La dottoressa di Herat

La dottoressa con il cuore a Herat. La donna: «Mi occupavo di tumori  al seno, il nostro lavoro era cruciale. Mia madre e i miei fratelli sono ancora lì, mi raccontano cose orribili».Testimonianza raccolta da Chiara Baldi per La Stampa del 25 agosto 2021. In ItalianaContemporanea il testo è rubricato nella pagina Afghanistan. Vent’anni dopo“.


MILANO. Ora il Centro per la diagnosi del tumore al seno di Herat, aperto nel 2013 dalla Fondazione Veronesi, è chiuso. Da giorni non è rimasto più nessuno del personale sanitario: le circa mille donne afghane che ogni anno vi accedevano gratuitamente, non hanno più dottoresse a cui rivolgersi. Le otto che vi lavoravano dalla notte di giovedì scorso sono state portate in Italia con un aereo militare insieme ai loro familiari: 34 persone in tutto, perlopiù rifugiati politici che, per questo, non possono parlare con nome e cognome. Tra loro c’è anche F. R., 40 anni, dottoressa: a Milano è arrivata con il marito, i quattro figli e suo fratello. “Fino a un mese fa ero la responsabile del centro, mi occupavo delle mammografie e dei tumori al seno. Ora non c’è più nessuno che lo faccia. È uno strazio”, racconta la dottoressa, che già dal 2012 collabora con la Fondazione Veronesi. La sua è stata una lunga gavetta: «Mi sono formata a Milano, poi in India. Il nostro lavoro a Herat era fondamentale».

La fuga di F.R. e della sua famiglia da Herat è iniziata il giorno che i talebani sono entrati in città e hanno preso il controllo. «In quel momento abbiamo capito che dovevamo scappare, perché la situazione stava diventando complicata. I talebani non ci avrebbero risparmiato, ci avrebbero odiati. Così siamo andati a Kabul. Lì, grazie alla Fondazione Veronesi, siamo stati messi su un aereo militare e siamo arrivati in Italia». Ma in aeroporto la dottoressa ha trovato una situazione drammatica, come hanno mostrato le immagini di questi giorni. «C’era una folla enorme, gente che urlava, che si spintonava. Avevamo tutti una grande paura di non riuscire a scappare.
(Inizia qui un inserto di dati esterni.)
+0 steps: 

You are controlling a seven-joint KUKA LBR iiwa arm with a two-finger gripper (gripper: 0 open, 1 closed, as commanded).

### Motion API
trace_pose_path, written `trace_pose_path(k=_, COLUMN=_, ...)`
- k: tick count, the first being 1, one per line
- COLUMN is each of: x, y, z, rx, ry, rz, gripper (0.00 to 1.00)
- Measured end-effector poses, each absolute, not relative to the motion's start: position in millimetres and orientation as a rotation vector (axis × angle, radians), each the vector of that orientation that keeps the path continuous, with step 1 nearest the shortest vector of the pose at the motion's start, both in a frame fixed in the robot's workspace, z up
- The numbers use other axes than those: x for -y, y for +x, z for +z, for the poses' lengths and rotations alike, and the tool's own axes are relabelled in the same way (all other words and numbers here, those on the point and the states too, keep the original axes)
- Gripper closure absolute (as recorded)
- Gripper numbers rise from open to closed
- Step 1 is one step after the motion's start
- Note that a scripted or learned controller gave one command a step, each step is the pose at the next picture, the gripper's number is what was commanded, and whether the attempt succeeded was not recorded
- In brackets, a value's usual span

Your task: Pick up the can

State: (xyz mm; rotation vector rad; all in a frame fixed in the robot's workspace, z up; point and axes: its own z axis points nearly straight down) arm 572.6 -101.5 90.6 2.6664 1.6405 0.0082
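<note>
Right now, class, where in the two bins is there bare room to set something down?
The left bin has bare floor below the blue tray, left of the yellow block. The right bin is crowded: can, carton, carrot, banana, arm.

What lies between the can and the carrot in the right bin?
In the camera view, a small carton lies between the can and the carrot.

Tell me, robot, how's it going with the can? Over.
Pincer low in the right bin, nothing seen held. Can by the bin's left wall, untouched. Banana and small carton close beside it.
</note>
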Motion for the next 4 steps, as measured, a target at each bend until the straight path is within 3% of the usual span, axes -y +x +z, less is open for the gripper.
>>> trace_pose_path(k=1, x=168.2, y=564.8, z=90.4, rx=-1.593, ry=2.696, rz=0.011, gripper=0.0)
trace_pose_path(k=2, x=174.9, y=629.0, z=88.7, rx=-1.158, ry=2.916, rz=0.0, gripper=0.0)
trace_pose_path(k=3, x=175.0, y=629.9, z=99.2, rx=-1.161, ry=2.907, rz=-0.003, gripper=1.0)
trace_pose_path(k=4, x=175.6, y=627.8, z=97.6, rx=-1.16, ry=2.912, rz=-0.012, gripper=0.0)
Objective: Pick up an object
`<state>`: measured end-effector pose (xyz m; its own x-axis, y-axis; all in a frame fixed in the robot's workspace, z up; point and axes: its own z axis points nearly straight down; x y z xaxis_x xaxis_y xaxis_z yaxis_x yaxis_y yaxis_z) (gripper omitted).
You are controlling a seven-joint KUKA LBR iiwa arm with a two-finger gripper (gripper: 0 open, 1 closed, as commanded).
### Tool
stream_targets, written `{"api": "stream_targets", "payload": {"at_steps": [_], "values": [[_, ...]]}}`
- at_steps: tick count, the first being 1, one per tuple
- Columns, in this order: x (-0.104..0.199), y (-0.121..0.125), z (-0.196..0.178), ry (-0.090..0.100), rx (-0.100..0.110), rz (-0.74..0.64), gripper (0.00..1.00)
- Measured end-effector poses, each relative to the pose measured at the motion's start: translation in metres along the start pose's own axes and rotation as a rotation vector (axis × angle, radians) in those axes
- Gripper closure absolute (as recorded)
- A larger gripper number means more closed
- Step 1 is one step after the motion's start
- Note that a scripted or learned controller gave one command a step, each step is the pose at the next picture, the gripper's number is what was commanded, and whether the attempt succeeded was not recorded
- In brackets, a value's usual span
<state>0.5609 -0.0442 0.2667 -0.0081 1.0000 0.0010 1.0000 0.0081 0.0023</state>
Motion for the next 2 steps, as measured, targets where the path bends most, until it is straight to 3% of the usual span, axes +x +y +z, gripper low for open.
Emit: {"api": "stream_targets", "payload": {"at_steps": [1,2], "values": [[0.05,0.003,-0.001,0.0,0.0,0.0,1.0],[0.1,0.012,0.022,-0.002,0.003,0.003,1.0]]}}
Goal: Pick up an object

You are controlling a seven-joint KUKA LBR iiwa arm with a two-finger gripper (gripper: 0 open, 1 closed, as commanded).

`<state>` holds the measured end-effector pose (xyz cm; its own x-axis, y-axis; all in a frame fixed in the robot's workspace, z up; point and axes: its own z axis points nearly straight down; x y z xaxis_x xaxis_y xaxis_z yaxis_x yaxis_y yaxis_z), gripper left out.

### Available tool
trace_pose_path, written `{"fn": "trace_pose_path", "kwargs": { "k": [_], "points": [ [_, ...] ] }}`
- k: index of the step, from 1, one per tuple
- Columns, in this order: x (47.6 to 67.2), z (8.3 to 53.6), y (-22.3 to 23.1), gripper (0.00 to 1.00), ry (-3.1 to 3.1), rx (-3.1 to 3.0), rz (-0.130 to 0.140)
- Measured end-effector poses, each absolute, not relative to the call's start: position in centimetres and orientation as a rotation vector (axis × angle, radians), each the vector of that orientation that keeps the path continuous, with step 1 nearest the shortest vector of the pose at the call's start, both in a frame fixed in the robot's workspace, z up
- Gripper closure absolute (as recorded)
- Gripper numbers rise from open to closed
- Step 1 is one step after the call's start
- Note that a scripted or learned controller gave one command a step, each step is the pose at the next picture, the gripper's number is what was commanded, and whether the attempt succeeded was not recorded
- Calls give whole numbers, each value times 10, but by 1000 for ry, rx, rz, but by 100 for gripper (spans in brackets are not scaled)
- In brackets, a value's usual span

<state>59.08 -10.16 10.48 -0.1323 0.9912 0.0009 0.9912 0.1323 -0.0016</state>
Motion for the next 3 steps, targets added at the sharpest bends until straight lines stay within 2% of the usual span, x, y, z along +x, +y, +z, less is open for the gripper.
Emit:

E in più – racconta F.R. – da fuori l’aeroporto arrivavano degli spari: ci sparavano addosso. I talebani hanno un checkpoint poco distante da lì e quando è arrivato il momento di passare il checkpoint per raggiungere l’aeroporto, non volevano farci passare. Sono stati attimi di terrore vero». Ma nella sua città di origine è rimasta una buona parte della sua famiglia, per questo la dottoressa è in pena.

«A Herat ci sono ancora mia madre, tre dei miei fratelli e due mie sorelle. Mi raccontano cose terribili, i talebani stanno facendo a brandelli quel poco che avevamo. Sono molto preoccupata e vorrei tanto che riuscissero a venire in Italia ma non è semplice». A preoccupare F.R. è soprattutto la situazione di una delle sorelle: «Lei lavorava per una organizzazione umanitaria internazionale e purtroppo ora da diverse settimane non può più farlo. È costretto a stare in casa e basta». Eppure, ricorda, l’Afghanistan fino a un mese fa non era così. «Sì, certo, non era il Paradiso, qualche problema c’era. Scoppiavano bombe senza motivo, c’erano molti rapimenti, tanti crimini, questo sì. Ma era un paese in cui si poteva avere una vita normale. Soprattutto noi donne potevamo lavorare, eravamo tutte istruite, le nostre figlie potevano andare a scuola… ora è tutto andato»”. E non c’è alcuna fiducia verso quello che i talebani stanno dicendo, ovvero che useranno tolleranza verso le donne: «Non ci fidiamo di loro, sono gli stessi di vent’anni fa, non sono cambiati».Nella testa di F.R. c’è però la voglia di ripartire, di ricominciare quanto prima con il suo lavoro: «Spero che la Fondazione Veronesi e gli italiani ci possano aiutare, vogliamo tornare alla nostra vita». Una vita che però, almeno per ora, è lontana dall’Afghanistan: «Non ci sono le condizioni per tornare. Anche se mi manca il mio paese. Noi afghani siamo molto delusi dalla comunità internazionale: dopo vent’anni, sono bastati pochi giorni ai talebani per riprendere il potere».